Ahmet Varol = Yeryüzünde bulunanların çoğuna uyarsan seni Allah'ın yolundan saptırırlar. Onlar sadece zanna uyuyorlar ve sadece tahminde bulunuyor (sadece yalan söylüyorlar).
Ali Bulaç = Yeryüzünde olanların çoğunluğuna uyacak olursan, seni Allah'ın yolundan şaşırtıp saptırırlar. Onlar ancak zanna uyarlar ve onlar ancak 'zan ve tahminle yalan söylerler.'
Ali Fikri Yavuz = Eğer yeryüzündeki insanların ekserisine (ki onlar cahil ve kâfirlerdir) uyarsan, seni, onlar Allah yolundan saptırırlar. Onlar, ancak zan ardında yürürler (babalarının gittiği yolu hak zannederler) ve sadece yalan uydururlar.

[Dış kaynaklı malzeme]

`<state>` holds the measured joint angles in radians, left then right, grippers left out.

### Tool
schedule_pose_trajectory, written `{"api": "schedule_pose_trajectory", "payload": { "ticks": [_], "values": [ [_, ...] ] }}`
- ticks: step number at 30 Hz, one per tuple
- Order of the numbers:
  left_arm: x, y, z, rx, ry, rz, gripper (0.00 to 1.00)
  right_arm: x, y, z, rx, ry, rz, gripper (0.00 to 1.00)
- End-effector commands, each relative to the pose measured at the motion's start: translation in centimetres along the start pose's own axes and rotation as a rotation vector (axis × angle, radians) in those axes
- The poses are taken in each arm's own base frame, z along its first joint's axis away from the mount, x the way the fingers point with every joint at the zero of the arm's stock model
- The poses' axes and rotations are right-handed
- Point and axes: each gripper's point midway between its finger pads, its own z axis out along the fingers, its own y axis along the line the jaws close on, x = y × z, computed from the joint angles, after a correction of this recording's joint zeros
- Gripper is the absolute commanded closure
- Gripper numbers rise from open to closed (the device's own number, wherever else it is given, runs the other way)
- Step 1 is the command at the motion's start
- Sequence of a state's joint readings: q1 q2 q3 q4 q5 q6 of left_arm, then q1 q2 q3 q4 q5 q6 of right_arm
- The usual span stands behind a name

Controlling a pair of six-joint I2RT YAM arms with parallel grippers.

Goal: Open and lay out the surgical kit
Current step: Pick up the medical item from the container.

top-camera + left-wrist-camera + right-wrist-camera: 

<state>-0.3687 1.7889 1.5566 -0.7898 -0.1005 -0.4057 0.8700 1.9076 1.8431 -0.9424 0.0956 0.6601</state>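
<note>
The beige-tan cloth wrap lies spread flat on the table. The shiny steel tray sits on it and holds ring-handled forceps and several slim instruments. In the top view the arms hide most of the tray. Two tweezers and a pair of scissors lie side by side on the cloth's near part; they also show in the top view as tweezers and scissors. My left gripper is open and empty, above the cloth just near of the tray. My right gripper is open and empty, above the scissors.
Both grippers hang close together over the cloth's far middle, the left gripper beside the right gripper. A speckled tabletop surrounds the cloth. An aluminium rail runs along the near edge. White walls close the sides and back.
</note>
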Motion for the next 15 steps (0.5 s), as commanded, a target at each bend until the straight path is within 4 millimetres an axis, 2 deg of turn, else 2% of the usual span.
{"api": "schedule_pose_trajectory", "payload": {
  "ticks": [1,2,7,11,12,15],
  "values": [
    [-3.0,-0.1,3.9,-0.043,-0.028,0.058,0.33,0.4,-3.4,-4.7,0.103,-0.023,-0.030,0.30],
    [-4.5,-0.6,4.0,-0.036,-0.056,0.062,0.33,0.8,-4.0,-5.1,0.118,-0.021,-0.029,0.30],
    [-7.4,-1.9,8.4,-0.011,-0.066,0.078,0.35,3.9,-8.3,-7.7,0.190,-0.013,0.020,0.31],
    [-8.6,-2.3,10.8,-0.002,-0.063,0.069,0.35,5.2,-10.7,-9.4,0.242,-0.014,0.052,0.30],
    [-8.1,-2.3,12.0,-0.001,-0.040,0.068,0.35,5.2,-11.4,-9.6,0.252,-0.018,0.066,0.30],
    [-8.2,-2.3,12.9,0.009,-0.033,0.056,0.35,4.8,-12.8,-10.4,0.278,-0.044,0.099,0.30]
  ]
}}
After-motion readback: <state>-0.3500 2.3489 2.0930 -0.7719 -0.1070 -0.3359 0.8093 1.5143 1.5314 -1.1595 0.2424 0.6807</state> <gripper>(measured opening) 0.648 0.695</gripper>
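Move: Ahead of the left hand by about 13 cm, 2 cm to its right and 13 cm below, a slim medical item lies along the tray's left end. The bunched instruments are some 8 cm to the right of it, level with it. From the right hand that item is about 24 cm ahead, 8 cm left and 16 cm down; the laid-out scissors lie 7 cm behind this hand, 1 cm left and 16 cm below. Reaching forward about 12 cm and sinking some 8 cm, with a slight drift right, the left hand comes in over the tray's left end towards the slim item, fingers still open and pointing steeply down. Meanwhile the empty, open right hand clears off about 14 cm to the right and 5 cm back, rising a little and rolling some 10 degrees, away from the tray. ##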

Ali Ünal = Eğer yeryüzündekilerin çoğuna uyacak olsan, seni Allah’ın yolundan saptırırlar. Oysa onlar, (ilim yerine) sadece zan peşinde gitmekte ve onlar, ancak nefsanî ölçülere, keyiflerine ve menfaatlerine göre değerlendirip yargılamaktadırlar.
Bayraktar Bayraklı = Yeryüzündekilerin çoğunluğuna uyarsan, seni Allah'ın yolundan saptırırlar. Onlar zandan başka bir şeye uymazlar ve onlar sadece yalan söylerler.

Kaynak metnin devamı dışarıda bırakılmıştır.